What is being asked:
All of the data below should come back exactly as written, minus its images.

Exercise inputs:

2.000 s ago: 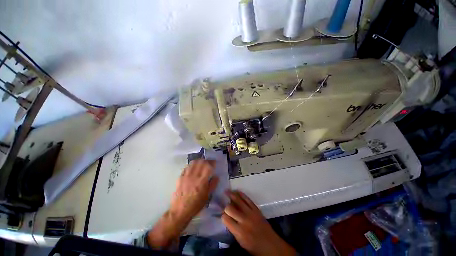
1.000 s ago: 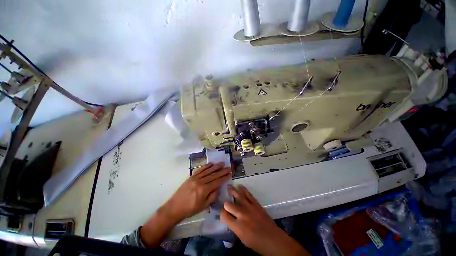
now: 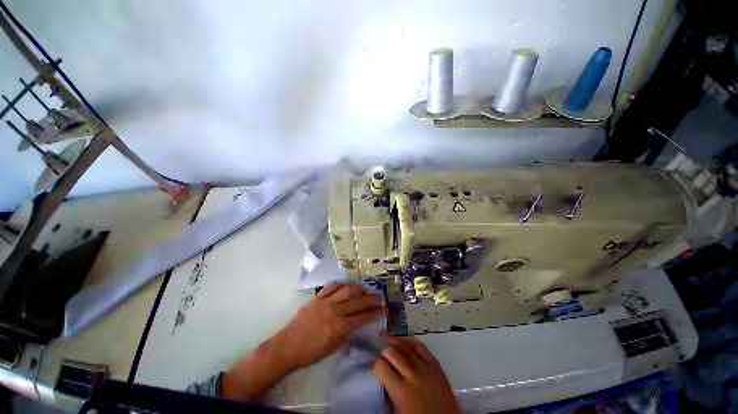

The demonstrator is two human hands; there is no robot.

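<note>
A pale lilac-grey fabric band [image 3: 357,380] runs from under the left end of the cream sewing machine head [image 3: 518,210] toward me. My left hand [image 3: 344,317] lies flat on the band close to the needle area, fingers toward the machine. My right hand [image 3: 411,373] is nearer me, at the band's right edge, with its fingertips on the cloth. The presser foot and needle are hidden behind my fingers and the head. Cream tension knobs [image 3: 430,289] sit on the head front. More pale cloth [image 3: 317,247] lies loose behind and left of the head.
A long pale strip [image 3: 170,252] stretches left across the table to a dark machine part [image 3: 48,279]. Two white cones [image 3: 439,81] and a blue cone [image 3: 588,79] stand on a shelf behind. A thread stand [image 3: 69,174] is at upper left. Bagged cloth shows at lower right.
The view has tilted up, so the machine and cones appear lower. My hands remain on the band near the needle. More of the band now shows between and below my hands.
</note>
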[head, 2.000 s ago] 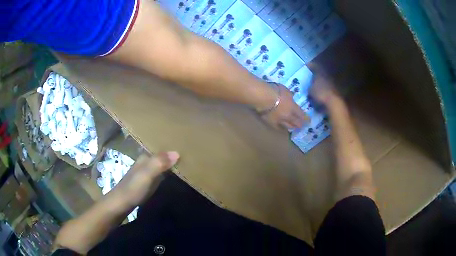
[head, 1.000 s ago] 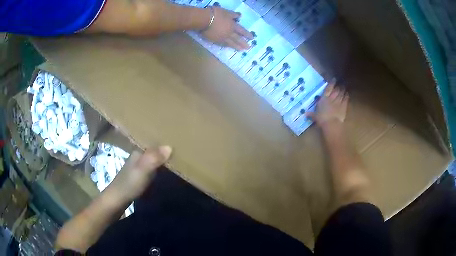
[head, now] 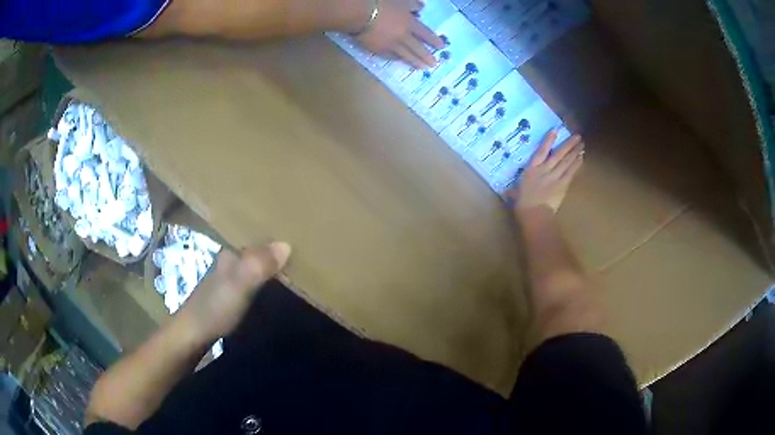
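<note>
A large open brown shipping carton (head: 340, 195) is right in front of me. Rows of pale blue printed retail boxes (head: 487, 121) lie side by side inside it, along the near wall and further in at the top. My right hand (head: 551, 172) is inside the carton, fingers spread, pressed against the end of the near row. It partly covers the last box. My left hand (head: 255, 265) is closed over the carton's near rim, thumb on the inner side; its other fingers are hidden.
Another person's hand (head: 399, 32), with a bracelet and blue sleeve, rests on the row at the top. Open cartons with white plastic parts (head: 104, 183) stand at the left, beside a carton of darker parts (head: 47, 212). A green edge (head: 748, 68) runs behind the carton at the right.
The other person's hand has drawn back up along the row. My right hand now lies flat against the row's end, which sits further up in view. My left hand stays on the rim.
</note>
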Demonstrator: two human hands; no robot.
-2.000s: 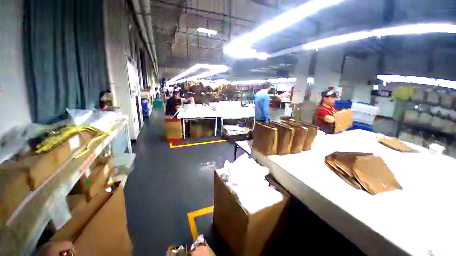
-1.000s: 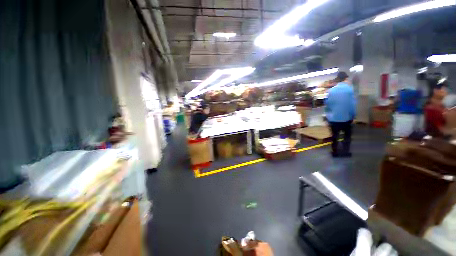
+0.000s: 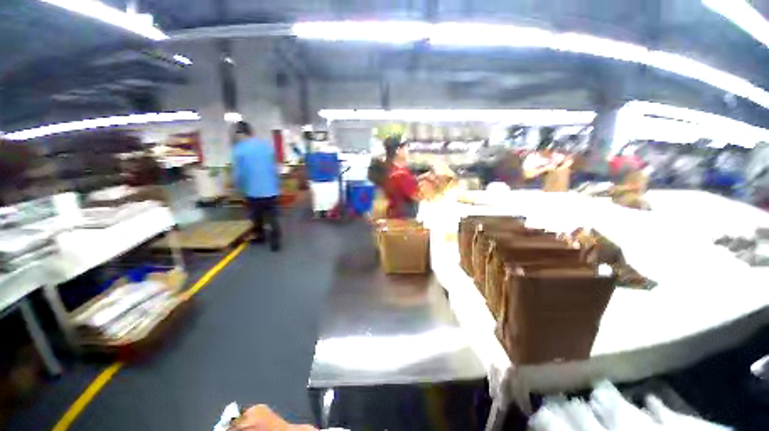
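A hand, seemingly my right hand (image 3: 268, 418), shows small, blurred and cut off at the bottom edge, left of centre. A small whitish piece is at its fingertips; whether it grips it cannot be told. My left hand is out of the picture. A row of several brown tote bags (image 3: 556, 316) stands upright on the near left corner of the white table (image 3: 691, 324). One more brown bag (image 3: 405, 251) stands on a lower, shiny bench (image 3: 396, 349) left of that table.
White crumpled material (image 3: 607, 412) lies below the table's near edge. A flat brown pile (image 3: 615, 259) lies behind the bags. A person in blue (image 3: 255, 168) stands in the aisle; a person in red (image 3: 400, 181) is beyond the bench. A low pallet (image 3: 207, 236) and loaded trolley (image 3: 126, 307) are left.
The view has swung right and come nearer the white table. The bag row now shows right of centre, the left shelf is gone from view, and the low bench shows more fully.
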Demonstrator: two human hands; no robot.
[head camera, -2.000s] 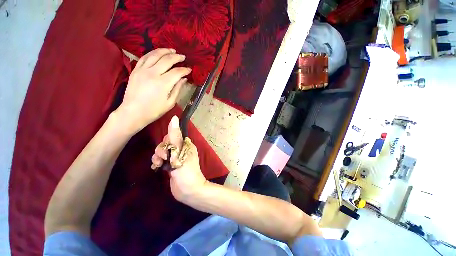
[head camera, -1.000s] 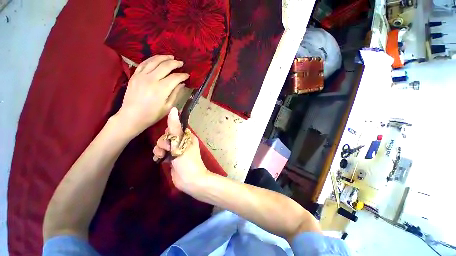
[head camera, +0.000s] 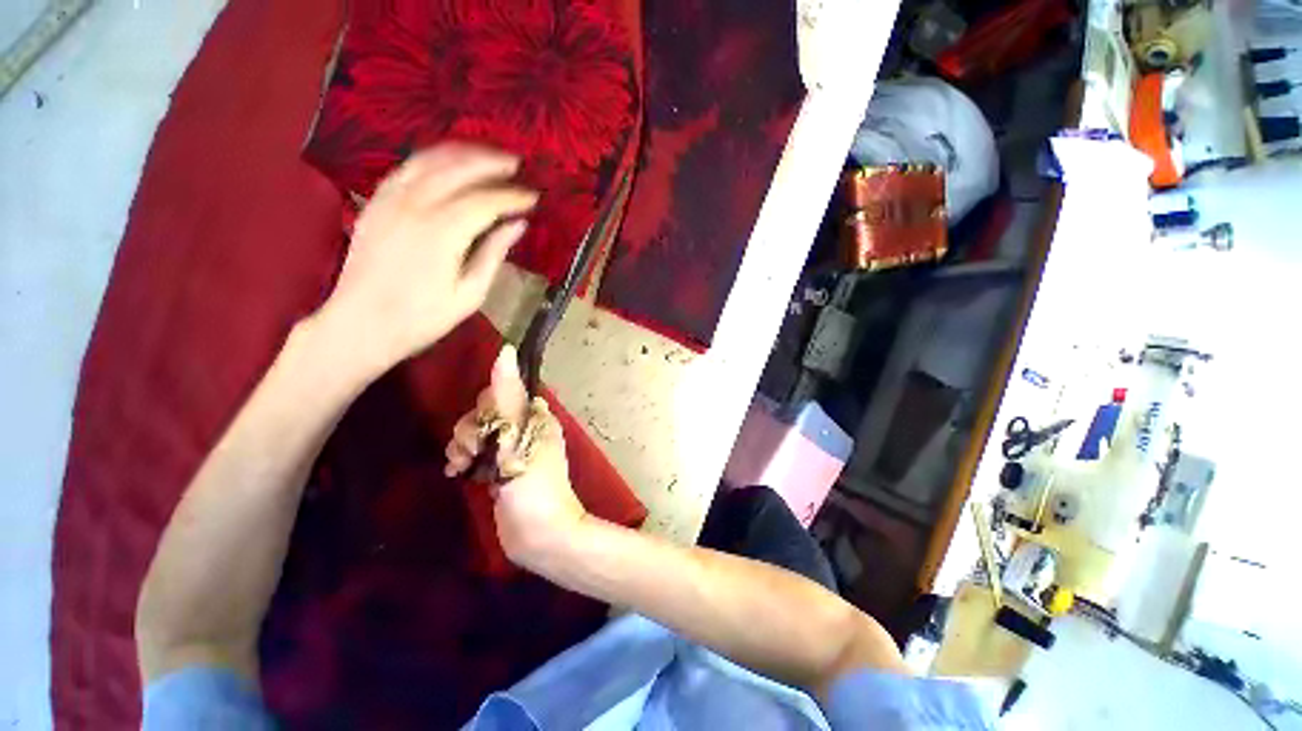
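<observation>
The flower-print panel (head camera: 500, 86) lies at the top centre. My left hand (head camera: 429, 236) is over its lower left edge, fingers slightly spread and blurred, holding nothing visible. My right hand (head camera: 517, 450) is shut on the wrapped handles of the tailor's shears (head camera: 540, 331). The shears' dark blades point up along the right edge of the flower-print panel. A dark red patterned panel (head camera: 707, 172) lies right of the blades. Plain red fabric (head camera: 172, 329) spreads down the left. A cut red piece (head camera: 597, 464) lies right of my right hand.
Dark patterned cloth (head camera: 386, 628) lies near my body. The cutting table's edge (head camera: 821, 157) runs down the centre right. Beyond it are a red-brown box (head camera: 897, 217), a pink box (head camera: 800, 460) and a white side table (head camera: 1214, 371) with small scissors (head camera: 1031, 440).
My left hand has lifted slightly from the flower-print panel, its fingers now more curled. My right hand stays on the shears. The view has shifted a little.
</observation>
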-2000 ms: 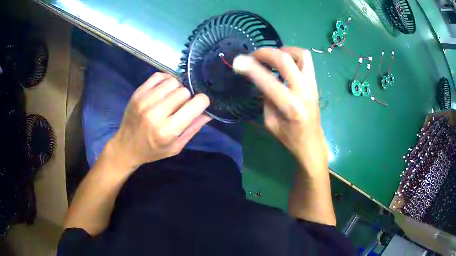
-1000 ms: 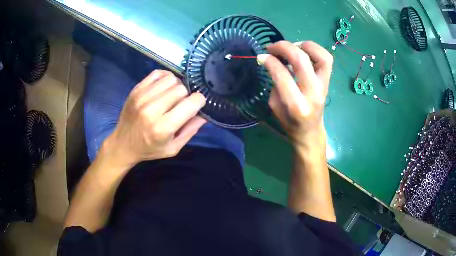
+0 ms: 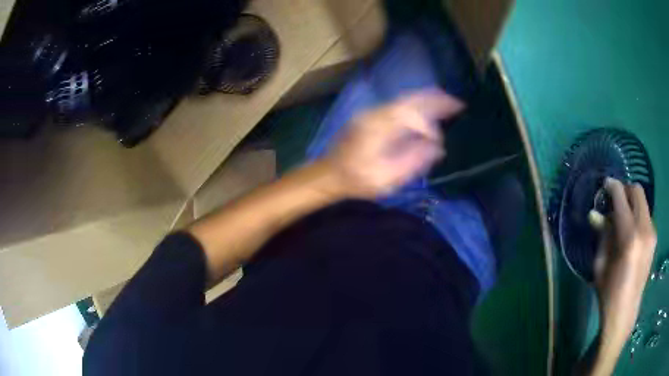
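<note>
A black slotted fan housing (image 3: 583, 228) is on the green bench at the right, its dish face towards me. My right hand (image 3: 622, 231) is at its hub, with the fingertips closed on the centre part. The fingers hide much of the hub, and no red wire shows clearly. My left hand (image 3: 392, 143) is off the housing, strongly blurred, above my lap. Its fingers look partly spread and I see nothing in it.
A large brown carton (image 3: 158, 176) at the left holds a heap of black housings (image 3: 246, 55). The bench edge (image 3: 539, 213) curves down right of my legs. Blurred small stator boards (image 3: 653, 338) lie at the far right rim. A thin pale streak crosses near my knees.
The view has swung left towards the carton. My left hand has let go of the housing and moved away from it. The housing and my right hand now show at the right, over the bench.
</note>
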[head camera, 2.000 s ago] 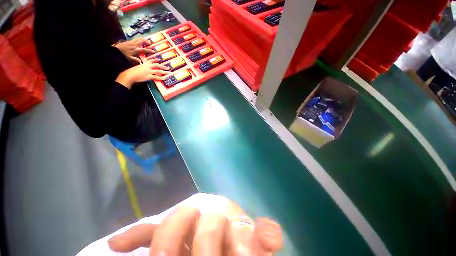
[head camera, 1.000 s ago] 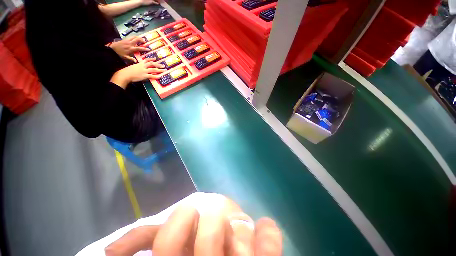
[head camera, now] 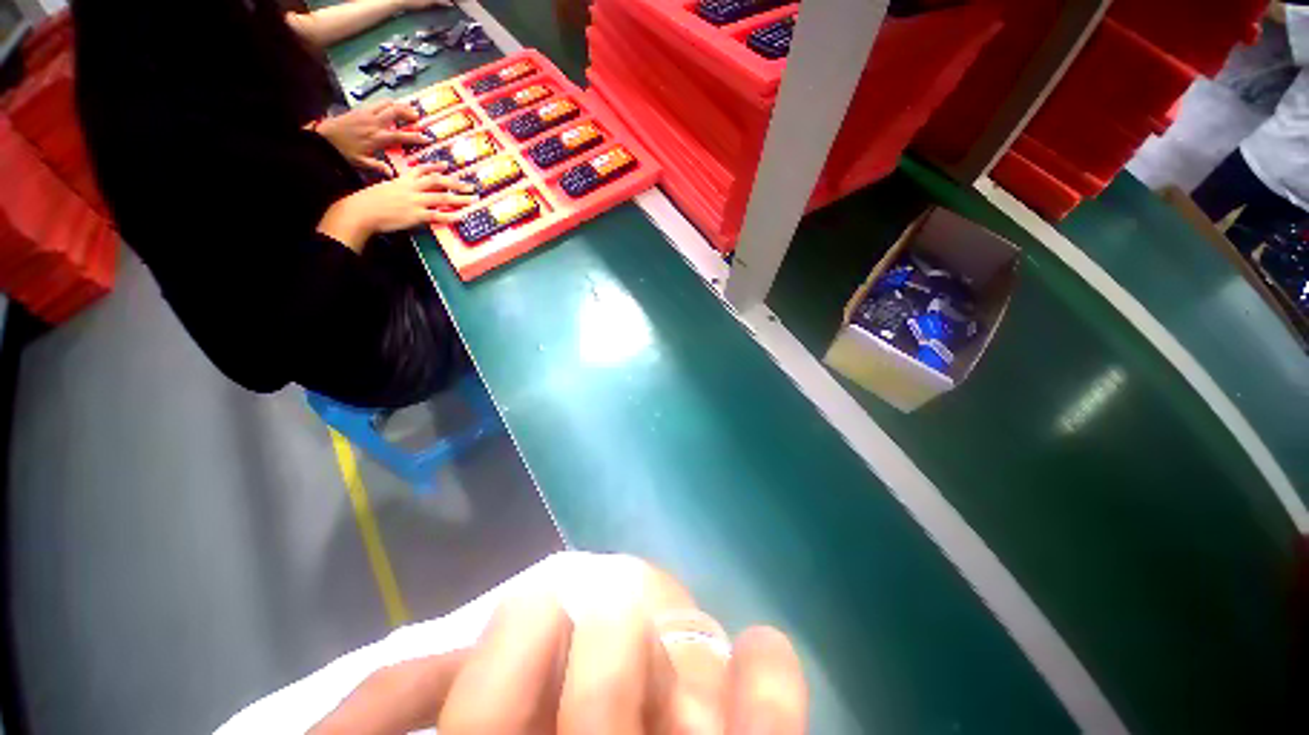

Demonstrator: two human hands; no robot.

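Note:
One of my hands (head camera: 617,675) is at the bottom edge, blurred and cut off, with a ring and a white sleeve entering from the lower left. Its fingers are bent. I cannot tell for certain which hand it is, or whether it holds anything. No other hand of mine can be made out. It is over the near end of the green bench (head camera: 675,417). Farther up the bench, a red tray (head camera: 553,204) holds keypad phones (head camera: 597,171) in two rows, face up. Another person's two hands rest on its left row.
A dark-sleeved person (head camera: 244,216) sits left of the bench on a blue stool (head camera: 416,445). Stacked red trays (head camera: 675,129) stand behind a pale post (head camera: 804,144). A carton (head camera: 897,376) of blue and dark blocks lies beyond the pale rail (head camera: 890,481). Small dark parts (head camera: 409,55) lie beyond the tray.
The view has shifted slightly, so the tray, post and carton sit a little farther left and up than two seconds ago. My visible hand stays at the bottom edge.

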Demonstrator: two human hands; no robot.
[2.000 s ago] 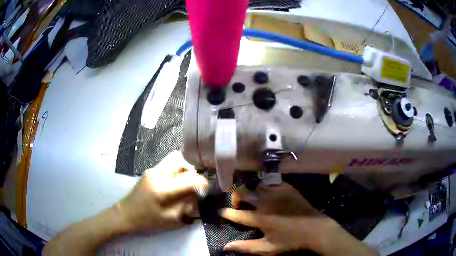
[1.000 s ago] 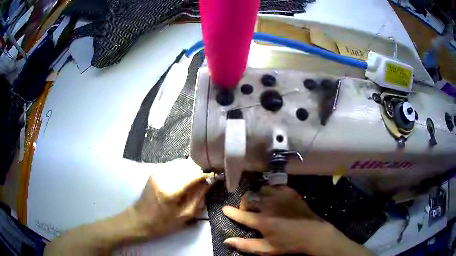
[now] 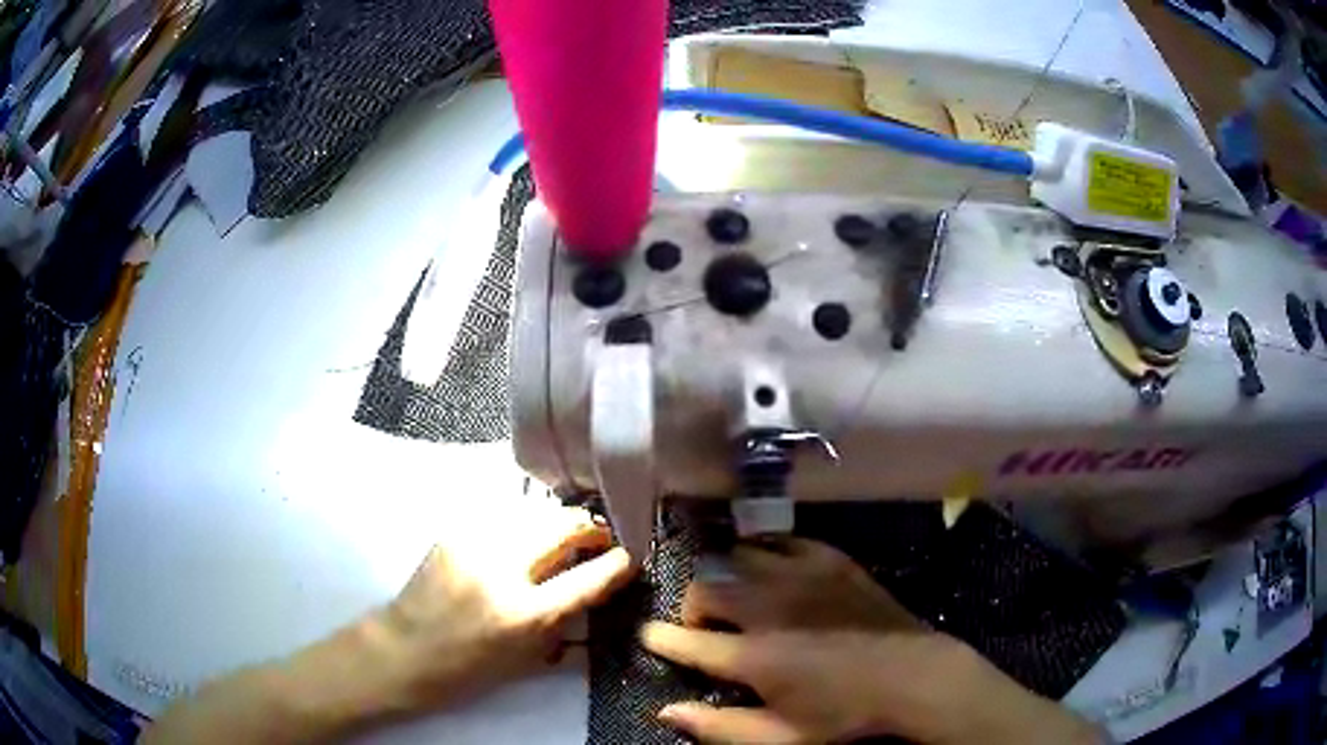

Response to this task:
2.000 s ago: 
1.000 s ago: 
now: 

The demonstrator is two human hands; there is no robot.

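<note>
A pale lilac-grey fabric band [image 3: 357,380] runs from under the left end of the cream sewing machine head [image 3: 518,210] toward me. My left hand [image 3: 344,317] lies flat on the band close to the needle area, fingers toward the machine. My right hand [image 3: 411,373] is nearer me, at the band's right edge, with its fingertips on the cloth. The presser foot and needle are hidden behind my fingers and the head. Cream tension knobs [image 3: 430,289] sit on the head front. More pale cloth [image 3: 317,247] lies loose behind and left of the head.
A long pale strip [image 3: 170,252] stretches left across the table to a dark machine part [image 3: 48,279]. Two white cones [image 3: 439,81] and a blue cone [image 3: 588,79] stand on a shelf behind. A thread stand [image 3: 69,174] is at upper left. Bagged cloth shows at lower right.
The view has tilted up, so the machine and cones appear lower. My hands remain on the band near the needle. More of the band now shows between and below my hands.
</note>
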[head, 2.000 s ago] 
[head, 1.000 s ago] 
[head, now] 
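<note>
A large open brown shipping carton (head: 340, 195) is right in front of me. Rows of pale blue printed retail boxes (head: 487, 121) lie side by side inside it, along the near wall and further in at the top. My right hand (head: 551, 172) is inside the carton, fingers spread, pressed against the end of the near row. It partly covers the last box. My left hand (head: 255, 265) is closed over the carton's near rim, thumb on the inner side; its other fingers are hidden.
Another person's hand (head: 399, 32), with a bracelet and blue sleeve, rests on the row at the top. Open cartons with white plastic parts (head: 104, 183) stand at the left, beside a carton of darker parts (head: 47, 212). A green edge (head: 748, 68) runs behind the carton at the right.
The other person's hand has drawn back up along the row. My right hand now lies flat against the row's end, which sits further up in view. My left hand stays on the rim.
</note>
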Demonstrator: two human hands; no robot.
-2.000s: 
-1.000s: 
+0.000s: 
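A hand, seemingly my right hand (image 3: 268, 418), shows small, blurred and cut off at the bottom edge, left of centre. A small whitish piece is at its fingertips; whether it grips it cannot be told. My left hand is out of the picture. A row of several brown tote bags (image 3: 556, 316) stands upright on the near left corner of the white table (image 3: 691, 324). One more brown bag (image 3: 405, 251) stands on a lower, shiny bench (image 3: 396, 349) left of that table.
White crumpled material (image 3: 607, 412) lies below the table's near edge. A flat brown pile (image 3: 615, 259) lies behind the bags. A person in blue (image 3: 255, 168) stands in the aisle; a person in red (image 3: 400, 181) is beyond the bench. A low pallet (image 3: 207, 236) and loaded trolley (image 3: 126, 307) are left.
The view has swung right and come nearer the white table. The bag row now shows right of centre, the left shelf is gone from view, and the low bench shows more fully.
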Demonstrator: two human hands; no robot.
[head camera, -2.000s] 
[head camera, -1.000s] 
[head camera, +0.000s] 
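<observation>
The flower-print panel (head camera: 500, 86) lies at the top centre. My left hand (head camera: 429, 236) is over its lower left edge, fingers slightly spread and blurred, holding nothing visible. My right hand (head camera: 517, 450) is shut on the wrapped handles of the tailor's shears (head camera: 540, 331). The shears' dark blades point up along the right edge of the flower-print panel. A dark red patterned panel (head camera: 707, 172) lies right of the blades. Plain red fabric (head camera: 172, 329) spreads down the left. A cut red piece (head camera: 597, 464) lies right of my right hand.
Dark patterned cloth (head camera: 386, 628) lies near my body. The cutting table's edge (head camera: 821, 157) runs down the centre right. Beyond it are a red-brown box (head camera: 897, 217), a pink box (head camera: 800, 460) and a white side table (head camera: 1214, 371) with small scissors (head camera: 1031, 440).
My left hand has lifted slightly from the flower-print panel, its fingers now more curled. My right hand stays on the shears. The view has shifted a little.
</observation>
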-2000 ms: 
-1000 ms: 
+0 ms: 
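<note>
A black slotted fan housing (image 3: 583, 228) is on the green bench at the right, its dish face towards me. My right hand (image 3: 622, 231) is at its hub, with the fingertips closed on the centre part. The fingers hide much of the hub, and no red wire shows clearly. My left hand (image 3: 392, 143) is off the housing, strongly blurred, above my lap. Its fingers look partly spread and I see nothing in it.
A large brown carton (image 3: 158, 176) at the left holds a heap of black housings (image 3: 246, 55). The bench edge (image 3: 539, 213) curves down right of my legs. Blurred small stator boards (image 3: 653, 338) lie at the far right rim. A thin pale streak crosses near my knees.
The view has swung left towards the carton. My left hand has let go of the housing and moved away from it. The housing and my right hand now show at the right, over the bench.
</note>
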[head camera, 2.000 s ago] 
[head camera, 1.000 s ago] 
[head camera, now] 

Demonstrator: two human hands; no robot.

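Note:
One of my hands (head camera: 617,675) is at the bottom edge, blurred and cut off, with a ring and a white sleeve entering from the lower left. Its fingers are bent. I cannot tell for certain which hand it is, or whether it holds anything. No other hand of mine can be made out. It is over the near end of the green bench (head camera: 675,417). Farther up the bench, a red tray (head camera: 553,204) holds keypad phones (head camera: 597,171) in two rows, face up. Another person's two hands rest on its left row.
A dark-sleeved person (head camera: 244,216) sits left of the bench on a blue stool (head camera: 416,445). Stacked red trays (head camera: 675,129) stand behind a pale post (head camera: 804,144). A carton (head camera: 897,376) of blue and dark blocks lies beyond the pale rail (head camera: 890,481). Small dark parts (head camera: 409,55) lie beyond the tray.
The view has shifted slightly, so the tray, post and carton sit a little farther left and up than two seconds ago. My visible hand stays at the bottom edge.
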
Demonstrator: two human hands; no robot.
[2.000 s ago] 
[1.000 s ago] 
[now] 

This response is complete, and nothing else is pending.